The test_vqa.sh script uses the following parameters for inference:

--test_file: Path to the test file.

--retrieval_results: Path to the retrieval result file.

--answer_generator: Name of the answer generator model to be used. Choose from [Mistral, LLaMA3, GPT4, PaLM].

--llm_checkpoint: Path to the Mistral or LLaMA3 checkpoint file. If using GPT4 or PaLM, this parameter is not needed. Instead, change api_key in model/anwser_generator.py.

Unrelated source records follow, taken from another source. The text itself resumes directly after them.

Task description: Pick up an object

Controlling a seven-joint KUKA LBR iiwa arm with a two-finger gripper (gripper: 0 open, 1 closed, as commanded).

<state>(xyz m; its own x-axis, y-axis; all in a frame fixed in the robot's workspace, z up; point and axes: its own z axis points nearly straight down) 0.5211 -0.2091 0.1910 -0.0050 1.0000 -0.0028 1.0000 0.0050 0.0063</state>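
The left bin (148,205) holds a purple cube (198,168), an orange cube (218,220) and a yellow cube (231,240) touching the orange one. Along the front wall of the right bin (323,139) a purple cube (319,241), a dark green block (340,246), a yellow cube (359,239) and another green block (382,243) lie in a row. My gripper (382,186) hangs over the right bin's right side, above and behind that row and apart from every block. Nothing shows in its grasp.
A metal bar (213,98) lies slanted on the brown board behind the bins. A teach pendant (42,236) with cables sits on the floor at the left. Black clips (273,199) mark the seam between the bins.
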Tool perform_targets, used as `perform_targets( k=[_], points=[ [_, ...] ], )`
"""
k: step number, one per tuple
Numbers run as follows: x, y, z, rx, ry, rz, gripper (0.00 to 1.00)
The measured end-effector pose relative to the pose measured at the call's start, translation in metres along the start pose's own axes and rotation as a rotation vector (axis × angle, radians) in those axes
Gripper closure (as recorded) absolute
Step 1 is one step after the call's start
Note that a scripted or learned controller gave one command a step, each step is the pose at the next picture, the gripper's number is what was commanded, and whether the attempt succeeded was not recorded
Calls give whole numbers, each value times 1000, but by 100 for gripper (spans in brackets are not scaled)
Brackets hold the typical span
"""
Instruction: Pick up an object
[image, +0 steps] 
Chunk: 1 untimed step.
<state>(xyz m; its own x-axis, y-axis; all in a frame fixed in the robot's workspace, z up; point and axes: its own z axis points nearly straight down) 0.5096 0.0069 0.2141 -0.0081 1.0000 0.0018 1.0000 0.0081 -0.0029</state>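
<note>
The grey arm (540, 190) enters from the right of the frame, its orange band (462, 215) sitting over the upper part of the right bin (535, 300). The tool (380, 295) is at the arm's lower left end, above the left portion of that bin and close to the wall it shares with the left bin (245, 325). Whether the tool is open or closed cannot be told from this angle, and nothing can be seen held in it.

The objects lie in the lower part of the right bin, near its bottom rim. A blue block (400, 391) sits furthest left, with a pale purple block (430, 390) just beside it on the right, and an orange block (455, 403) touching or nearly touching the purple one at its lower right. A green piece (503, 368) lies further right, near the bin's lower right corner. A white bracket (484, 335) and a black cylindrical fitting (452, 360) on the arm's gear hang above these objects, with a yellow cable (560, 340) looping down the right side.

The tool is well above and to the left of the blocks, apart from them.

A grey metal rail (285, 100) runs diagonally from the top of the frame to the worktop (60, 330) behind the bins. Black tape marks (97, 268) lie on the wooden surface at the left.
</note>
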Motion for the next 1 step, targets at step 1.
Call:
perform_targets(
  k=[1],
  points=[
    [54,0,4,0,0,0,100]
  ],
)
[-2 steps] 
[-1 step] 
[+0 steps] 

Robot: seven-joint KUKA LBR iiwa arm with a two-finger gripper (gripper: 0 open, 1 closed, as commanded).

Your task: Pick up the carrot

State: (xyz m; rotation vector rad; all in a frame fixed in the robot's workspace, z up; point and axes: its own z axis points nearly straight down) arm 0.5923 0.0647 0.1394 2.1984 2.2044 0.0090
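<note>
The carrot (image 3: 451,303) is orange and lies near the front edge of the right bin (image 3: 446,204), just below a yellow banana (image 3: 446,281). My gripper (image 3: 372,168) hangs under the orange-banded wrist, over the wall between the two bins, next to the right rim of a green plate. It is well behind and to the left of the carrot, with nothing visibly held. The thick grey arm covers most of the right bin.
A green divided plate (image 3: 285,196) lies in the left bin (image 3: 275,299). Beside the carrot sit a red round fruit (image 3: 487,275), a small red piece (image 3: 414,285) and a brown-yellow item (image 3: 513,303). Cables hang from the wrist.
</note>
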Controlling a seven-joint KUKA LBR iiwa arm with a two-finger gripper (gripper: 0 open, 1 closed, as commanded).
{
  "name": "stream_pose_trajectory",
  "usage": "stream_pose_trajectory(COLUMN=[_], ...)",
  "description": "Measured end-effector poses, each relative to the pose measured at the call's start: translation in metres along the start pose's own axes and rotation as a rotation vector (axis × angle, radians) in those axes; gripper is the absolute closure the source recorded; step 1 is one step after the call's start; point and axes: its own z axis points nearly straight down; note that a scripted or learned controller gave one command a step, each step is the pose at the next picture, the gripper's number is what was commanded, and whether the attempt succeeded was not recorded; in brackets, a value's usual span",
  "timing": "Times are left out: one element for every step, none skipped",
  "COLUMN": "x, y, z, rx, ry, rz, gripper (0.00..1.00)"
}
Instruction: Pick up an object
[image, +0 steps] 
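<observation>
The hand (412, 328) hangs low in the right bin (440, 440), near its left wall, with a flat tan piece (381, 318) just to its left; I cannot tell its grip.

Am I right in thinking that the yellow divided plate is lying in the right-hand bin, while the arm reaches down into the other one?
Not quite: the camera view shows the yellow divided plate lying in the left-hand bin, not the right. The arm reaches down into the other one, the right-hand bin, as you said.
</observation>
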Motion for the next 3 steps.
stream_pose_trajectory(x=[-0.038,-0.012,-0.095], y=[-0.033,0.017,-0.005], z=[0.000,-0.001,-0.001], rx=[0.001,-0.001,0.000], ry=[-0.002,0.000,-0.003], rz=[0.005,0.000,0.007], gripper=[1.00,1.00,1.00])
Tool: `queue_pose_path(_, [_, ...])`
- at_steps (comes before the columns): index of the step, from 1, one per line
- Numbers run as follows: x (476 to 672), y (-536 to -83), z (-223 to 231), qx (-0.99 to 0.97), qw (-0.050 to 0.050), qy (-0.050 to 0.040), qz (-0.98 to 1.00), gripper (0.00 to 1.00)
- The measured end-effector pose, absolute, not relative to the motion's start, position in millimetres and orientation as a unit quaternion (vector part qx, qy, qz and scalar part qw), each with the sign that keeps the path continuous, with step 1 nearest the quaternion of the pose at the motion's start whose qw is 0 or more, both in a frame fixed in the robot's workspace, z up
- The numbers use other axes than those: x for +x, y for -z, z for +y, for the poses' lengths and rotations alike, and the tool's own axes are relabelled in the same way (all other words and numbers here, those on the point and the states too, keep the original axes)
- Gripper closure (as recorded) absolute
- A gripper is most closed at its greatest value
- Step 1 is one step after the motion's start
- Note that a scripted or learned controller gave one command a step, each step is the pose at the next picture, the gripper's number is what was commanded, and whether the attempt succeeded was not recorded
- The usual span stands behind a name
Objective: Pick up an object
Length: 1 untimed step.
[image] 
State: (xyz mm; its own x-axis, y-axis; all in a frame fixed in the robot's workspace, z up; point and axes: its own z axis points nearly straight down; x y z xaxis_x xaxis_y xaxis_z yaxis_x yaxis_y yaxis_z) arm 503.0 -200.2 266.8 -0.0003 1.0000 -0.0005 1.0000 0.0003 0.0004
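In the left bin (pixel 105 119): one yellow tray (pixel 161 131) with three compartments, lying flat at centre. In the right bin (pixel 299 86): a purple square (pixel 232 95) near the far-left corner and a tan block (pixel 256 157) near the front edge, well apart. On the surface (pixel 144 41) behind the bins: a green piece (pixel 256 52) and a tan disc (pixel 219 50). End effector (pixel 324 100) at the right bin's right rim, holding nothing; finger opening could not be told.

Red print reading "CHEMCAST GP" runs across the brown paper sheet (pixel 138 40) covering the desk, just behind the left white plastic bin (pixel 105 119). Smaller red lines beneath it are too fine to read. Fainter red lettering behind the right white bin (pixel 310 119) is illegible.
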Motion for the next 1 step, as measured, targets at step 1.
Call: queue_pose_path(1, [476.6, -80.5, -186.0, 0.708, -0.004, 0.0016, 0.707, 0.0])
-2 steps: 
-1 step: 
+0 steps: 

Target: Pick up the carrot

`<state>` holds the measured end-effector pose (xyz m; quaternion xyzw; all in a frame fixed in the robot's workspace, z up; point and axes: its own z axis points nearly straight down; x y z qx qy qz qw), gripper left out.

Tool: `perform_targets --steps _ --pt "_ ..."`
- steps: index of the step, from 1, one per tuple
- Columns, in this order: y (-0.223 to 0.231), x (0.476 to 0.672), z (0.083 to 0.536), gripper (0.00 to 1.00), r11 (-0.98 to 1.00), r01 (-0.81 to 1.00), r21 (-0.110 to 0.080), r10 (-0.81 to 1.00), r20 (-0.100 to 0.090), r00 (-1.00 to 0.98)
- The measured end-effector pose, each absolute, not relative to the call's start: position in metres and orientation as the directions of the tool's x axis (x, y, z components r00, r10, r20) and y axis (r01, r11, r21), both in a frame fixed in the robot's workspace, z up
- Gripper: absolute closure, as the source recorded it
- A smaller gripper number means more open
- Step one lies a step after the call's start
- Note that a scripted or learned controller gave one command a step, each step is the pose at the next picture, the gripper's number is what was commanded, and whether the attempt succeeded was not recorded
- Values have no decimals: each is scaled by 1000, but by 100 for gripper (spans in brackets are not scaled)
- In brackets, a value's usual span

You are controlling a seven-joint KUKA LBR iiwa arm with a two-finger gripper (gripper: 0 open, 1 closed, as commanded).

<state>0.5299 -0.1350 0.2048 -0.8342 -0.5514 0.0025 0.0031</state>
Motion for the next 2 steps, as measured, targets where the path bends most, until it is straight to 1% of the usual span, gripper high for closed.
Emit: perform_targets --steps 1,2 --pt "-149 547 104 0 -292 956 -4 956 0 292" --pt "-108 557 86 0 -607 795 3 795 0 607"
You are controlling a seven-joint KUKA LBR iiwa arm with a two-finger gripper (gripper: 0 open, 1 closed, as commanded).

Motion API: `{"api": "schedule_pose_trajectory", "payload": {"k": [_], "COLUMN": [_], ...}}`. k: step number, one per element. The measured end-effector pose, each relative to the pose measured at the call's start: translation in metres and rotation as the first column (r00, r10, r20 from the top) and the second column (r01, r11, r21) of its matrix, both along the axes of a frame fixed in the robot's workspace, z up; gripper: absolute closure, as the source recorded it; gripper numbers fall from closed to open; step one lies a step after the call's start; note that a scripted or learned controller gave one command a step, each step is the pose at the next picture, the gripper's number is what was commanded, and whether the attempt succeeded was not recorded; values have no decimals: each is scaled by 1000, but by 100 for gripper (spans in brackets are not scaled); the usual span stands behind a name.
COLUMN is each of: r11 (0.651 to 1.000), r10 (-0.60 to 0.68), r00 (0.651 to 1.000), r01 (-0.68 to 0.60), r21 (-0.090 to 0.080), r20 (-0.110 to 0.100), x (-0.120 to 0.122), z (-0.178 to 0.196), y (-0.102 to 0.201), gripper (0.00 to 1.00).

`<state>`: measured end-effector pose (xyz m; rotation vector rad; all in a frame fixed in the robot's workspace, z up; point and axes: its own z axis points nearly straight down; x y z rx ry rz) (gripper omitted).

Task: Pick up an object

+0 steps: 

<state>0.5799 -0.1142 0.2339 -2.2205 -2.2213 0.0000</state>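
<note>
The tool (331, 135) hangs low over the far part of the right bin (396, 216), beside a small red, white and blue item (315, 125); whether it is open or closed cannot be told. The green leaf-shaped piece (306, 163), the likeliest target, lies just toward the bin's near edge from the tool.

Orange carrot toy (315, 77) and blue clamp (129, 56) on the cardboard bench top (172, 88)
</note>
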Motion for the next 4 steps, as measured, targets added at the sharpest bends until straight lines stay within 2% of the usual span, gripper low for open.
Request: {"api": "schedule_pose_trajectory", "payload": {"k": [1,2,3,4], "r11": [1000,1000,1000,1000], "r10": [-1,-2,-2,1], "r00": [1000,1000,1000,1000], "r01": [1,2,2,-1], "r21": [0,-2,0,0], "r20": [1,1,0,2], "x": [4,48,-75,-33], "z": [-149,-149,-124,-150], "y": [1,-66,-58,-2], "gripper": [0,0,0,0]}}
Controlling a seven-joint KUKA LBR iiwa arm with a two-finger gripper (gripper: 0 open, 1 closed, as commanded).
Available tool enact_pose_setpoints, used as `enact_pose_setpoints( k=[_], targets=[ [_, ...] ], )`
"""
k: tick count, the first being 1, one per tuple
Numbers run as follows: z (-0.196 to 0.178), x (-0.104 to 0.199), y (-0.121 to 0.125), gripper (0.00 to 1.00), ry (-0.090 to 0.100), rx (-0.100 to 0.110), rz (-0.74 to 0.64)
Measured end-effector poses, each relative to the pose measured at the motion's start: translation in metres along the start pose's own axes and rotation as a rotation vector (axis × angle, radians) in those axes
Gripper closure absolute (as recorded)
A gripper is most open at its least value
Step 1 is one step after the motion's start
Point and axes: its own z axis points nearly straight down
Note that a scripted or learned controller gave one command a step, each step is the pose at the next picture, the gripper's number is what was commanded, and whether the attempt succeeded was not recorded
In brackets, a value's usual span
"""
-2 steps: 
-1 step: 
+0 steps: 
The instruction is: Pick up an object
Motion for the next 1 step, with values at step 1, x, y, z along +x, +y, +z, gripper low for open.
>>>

--output_file: Path to the output file. Default is ./answer.json.

Demo

Run the demo of EchoSight.

python app.py

Demo Showcase

image image

Citation

@inproceedings{yan-xie-2024-echosight,
    title = "{E}cho{S}ight: Advancing Visual-Language Models with {W}iki Knowledge",
    author = "Yan, Yibin  and
      Xie, Weidi",
    editor = "Al-Onaizan, Yaser  and
      Bansal, Mohit  and
      Chen, Yun-Nung",
    booktitle = "Findings of the Association for Computational Linguistics: EMNLP 2024",
    month = nov,
    year = "2024",
    address = "Miami, Florida, USA",
    publisher = "Association for Computational Linguistics",
    url = "https://aclanthology.org/2024.findings-emnlp.83",
    pages = "1538--1551",
    abstract = "Knowledge-based Visual Question Answering (KVQA) tasks require answering questions about images using extensive background knowledge. Despite significant advancements, generative models often struggle with these tasks due to the limited integration of external knowledge. In this paper, we introduce **EchoSight**, a novel multimodal Retrieval-Augmented Generation (RAG) framework that enables large language models (LLMs) to answer visual questions requiring fine-grained encyclopedic knowledge. To strive for high-performing retrieval, EchoSight first searches wiki articles by using visual-only information, subsequently, these candidate articles are further reranked according to their relevance to the combined text-image query. This approach significantly improves the integration of multimodal knowledge, leading to enhanced retrieval outcomes and more accurate VQA responses. Our experimental results on the E-VQA and InfoSeek datasets demonstrate that EchoSight establishes new state-of-the-art results in knowledge-based VQA, achieving an accuracy of 41.8{\%} on E-VQA and 31.3{\%} on InfoSeek.",
}

Acknowledgements

Thanks to the code of LAVIS and data of Encyclopedic-VQA and InfoSeek.